是的。他不是在做什么“陪伴”,他是在执行一项更高级别的、确保系统长期稳定的风控措施。
之前的监控是物理层面的,失败了。
那么现在,或许需要尝试心理或行为层面的干预,目的不变——维持傅辞的基本稳定性,避免其价值归零及带来的连锁风险。

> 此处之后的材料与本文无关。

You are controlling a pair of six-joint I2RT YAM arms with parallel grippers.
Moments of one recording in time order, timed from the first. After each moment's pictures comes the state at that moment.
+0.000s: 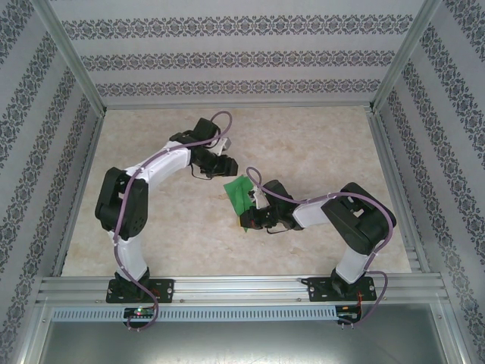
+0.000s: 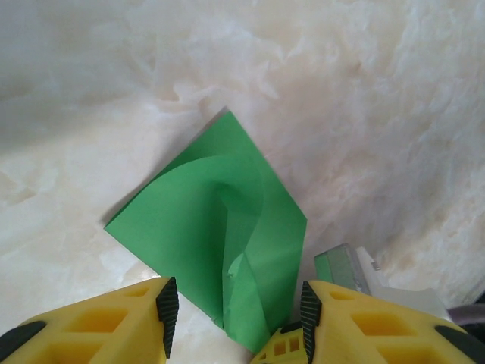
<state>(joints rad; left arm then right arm) -0.42 1.90 1.46 -0.72 0.46 -0.35 0.67 1.74 0.59 0.31 -0.65 0.74</state>
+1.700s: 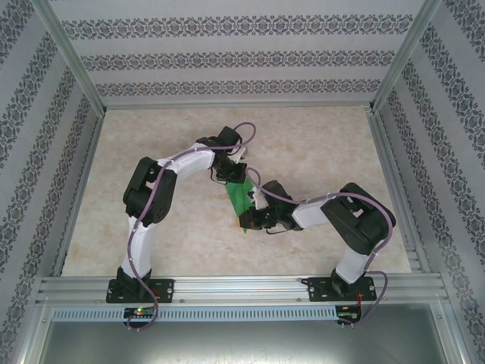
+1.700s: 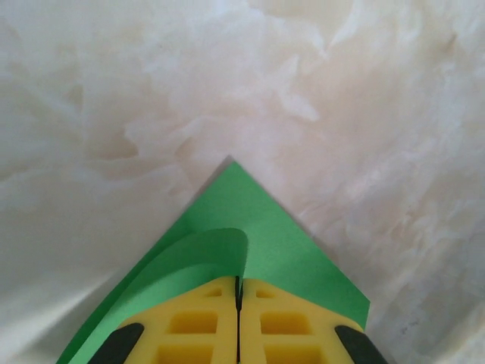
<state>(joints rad) -0.50 2.13 1.60 -0.68 0.38 -0.30 0.68 1.75 0.59 0.32 -0.64 0.74</state>
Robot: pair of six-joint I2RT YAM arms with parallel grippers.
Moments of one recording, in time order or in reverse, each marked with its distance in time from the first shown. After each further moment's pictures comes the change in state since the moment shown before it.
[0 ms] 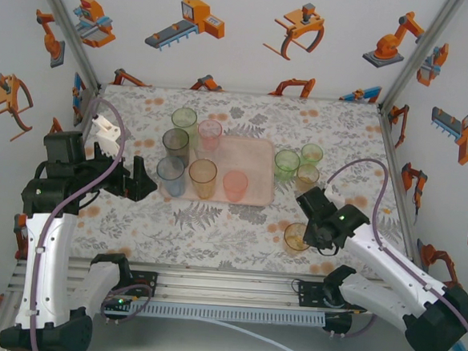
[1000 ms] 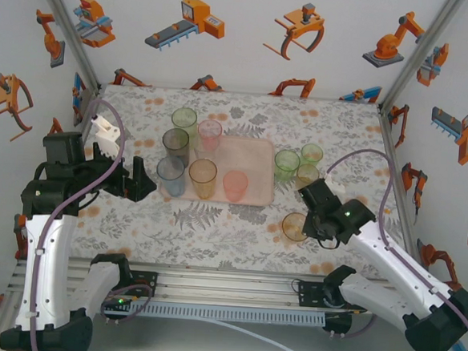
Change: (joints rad) left arm 0.000 -0.008 0.000 0.000 -0.012 0.000; right arm 0.000 0.008 0.137 -0.014 0.011 -0.072
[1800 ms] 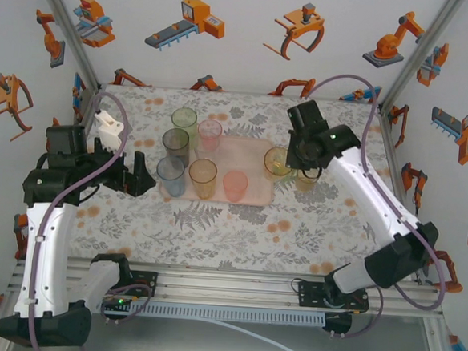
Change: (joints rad) left arm -0.006 0.073 0.048 -0.017 -0.028 0.034; right arm -0.129 0.569 0.736 0.016 -0.077 -0.297
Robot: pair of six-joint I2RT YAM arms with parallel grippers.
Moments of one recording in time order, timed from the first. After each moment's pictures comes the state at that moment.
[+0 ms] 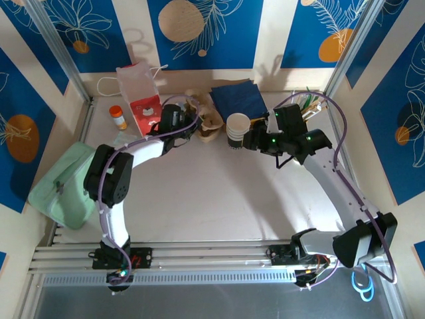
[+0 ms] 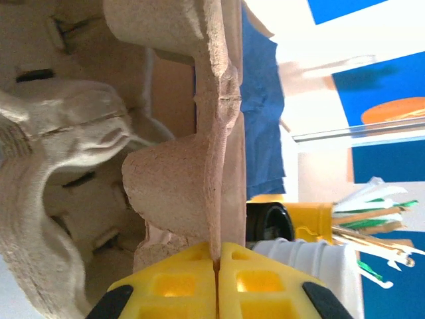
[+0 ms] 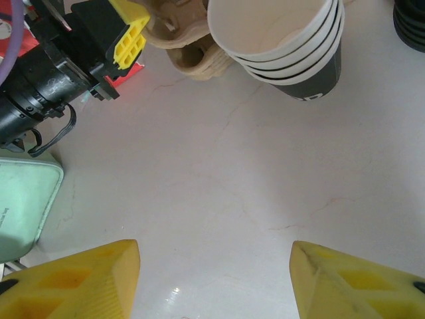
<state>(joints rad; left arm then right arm) -0.43 1.91 1.25 0.25 0.29 -1.09 0.34 1.25 1.27 -0.85 -0.31 0.49</state>
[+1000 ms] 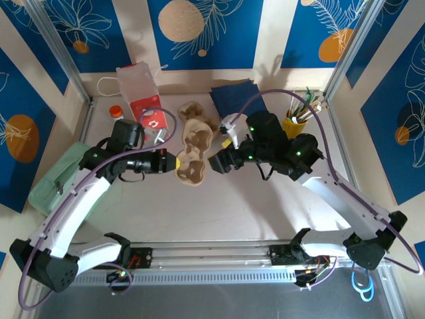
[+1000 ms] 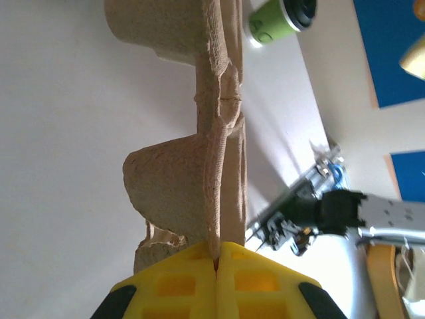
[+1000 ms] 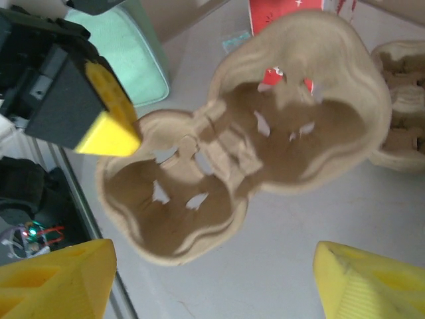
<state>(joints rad) -0.42 1.10 1.19 -0.93 0.64 -0.41 0.79 1.24 1.40 -0.78 -0.25 0.06</state>
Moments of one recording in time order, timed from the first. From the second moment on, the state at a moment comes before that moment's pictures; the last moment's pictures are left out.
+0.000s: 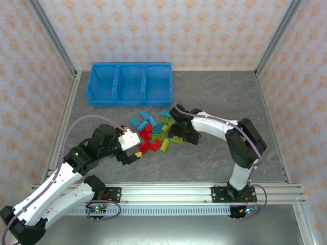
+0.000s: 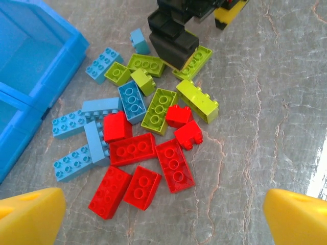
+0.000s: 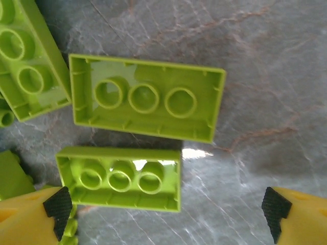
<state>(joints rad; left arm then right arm) -0.59 0.68 0.71 -0.72 0.14 0.47 0.69 1.79 1.18 -0.78 -0.02 0.94</state>
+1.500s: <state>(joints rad) -0.59 0.56 0.65 -0.62 -0.01 0.45 0.64 2.43 2.40 -0.74 0.39 0.68</state>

这个逻辑重新赋予了他方向感,尽管方向本身依旧陌生且令人不适。
酒精放大了这种扭曲的合理化过程。
他没有再反驳程屹和周慕辰的话,只是沉默地又喝了一杯酒。
聚会散场时,薄靳言已经醉得不轻。程屹和周慕辰帮他叫了代驾,送他上车。
回到别墅时,已是深夜。
别墅里静悄悄的,白天的紧张气氛早已散去,只剩下冰冷的寂静。
薄靳言跌跌撞撞地走上楼,经过傅辞的房间时,他的脚步停了下来。
门外的佣人依旧尽职地守着。
薄靳言挥了挥手,声音因醉酒而有些含糊:“你……下去。”
佣人迟疑了一下,但在薄靳言冷冽即使醉着的目光下,还是低头离开了。
薄靳言独自站在门外。
酒精让他的大脑一片混沌,却又奇异地放大了某些感知。
他想起程屹的话——“必要的治疗步骤”,想起周慕辰说的“医生的沟通”。
他深吸一口气,像是要执行某个重大决策般,推开了那扇门。
房间里只开着一盏昏暗的夜灯,监测仪发出规律的滴答声。
傅辞似乎睡着了,呼吸微弱但平稳。
薄靳言走到床边,高大的身影在墙上投下摇晃的阴影。
他低头看着傅辞,酒精让他暂时卸下了部分冰冷的伪装,目光里带着一种纯粹的、困惑的审视。
他张了张嘴,想说什么,却发现词汇贫瘠得可怜。
“……医生说要跟你谈谈。”最终,他干巴巴地开口,声音沙哑,像是在传达一项指令,“这样……对你的情况有帮助。”
床上的人没有任何反应,仿佛没听见。
薄靳言皱紧了眉,醉意让他的耐心变得更差。
“你听到没有?”语气不自觉地带上了一丝命令式的强硬,“配合治疗……这是……必须的。”
依旧没有回应。
一种深深的无力感和挫败感再次涌上心头,混合着酒精的灼烧,让他感到无比烦躁。
他猛地转身,想离开这个让他束手无策的地方。
就在这时,身后传来一声极其轻微、几乎细不可闻的声响,像是无意识的呓语,又像是一声疲惫至极的叹息。
薄靳言的脚步猛地顿住。
他霍然回头,盯着床上依旧紧闭双眼的人。
刚才……是错觉吗?
他站在原地,醉意朦胧的大脑努力分辨着。房间里只剩下监测仪的声音。
过了很久,再也没有任何声响。
他最终还是没有离开,而是重重地坐在了墙角的沙发上,头向后仰去,闭上了眼睛。
酒精和疲惫如潮水般袭来,他很快沉入不安的睡梦。
黑暗中,那声细微的叹息,却像一根看不见的丝线,轻轻缠绕在了他混乱的心绪上。
也许,明天该问问陈医生,所谓的“沟通”,到底该怎么做。
就当是为了……系统的长期稳定。
第20章 对话
宿醉带来的头痛并未能驱散薄靳言脑海中那个被酒精催生出的、荒谬却又挥之不去的念头——将“沟通”纳入风险管理流程。
第二天上午,陈医生准时前来复查。
傅辞的状况暂时稳定下来,血钾浓度缓慢回升至安全范围边缘,但依旧虚弱得可怕,大多数时间仍在昏睡。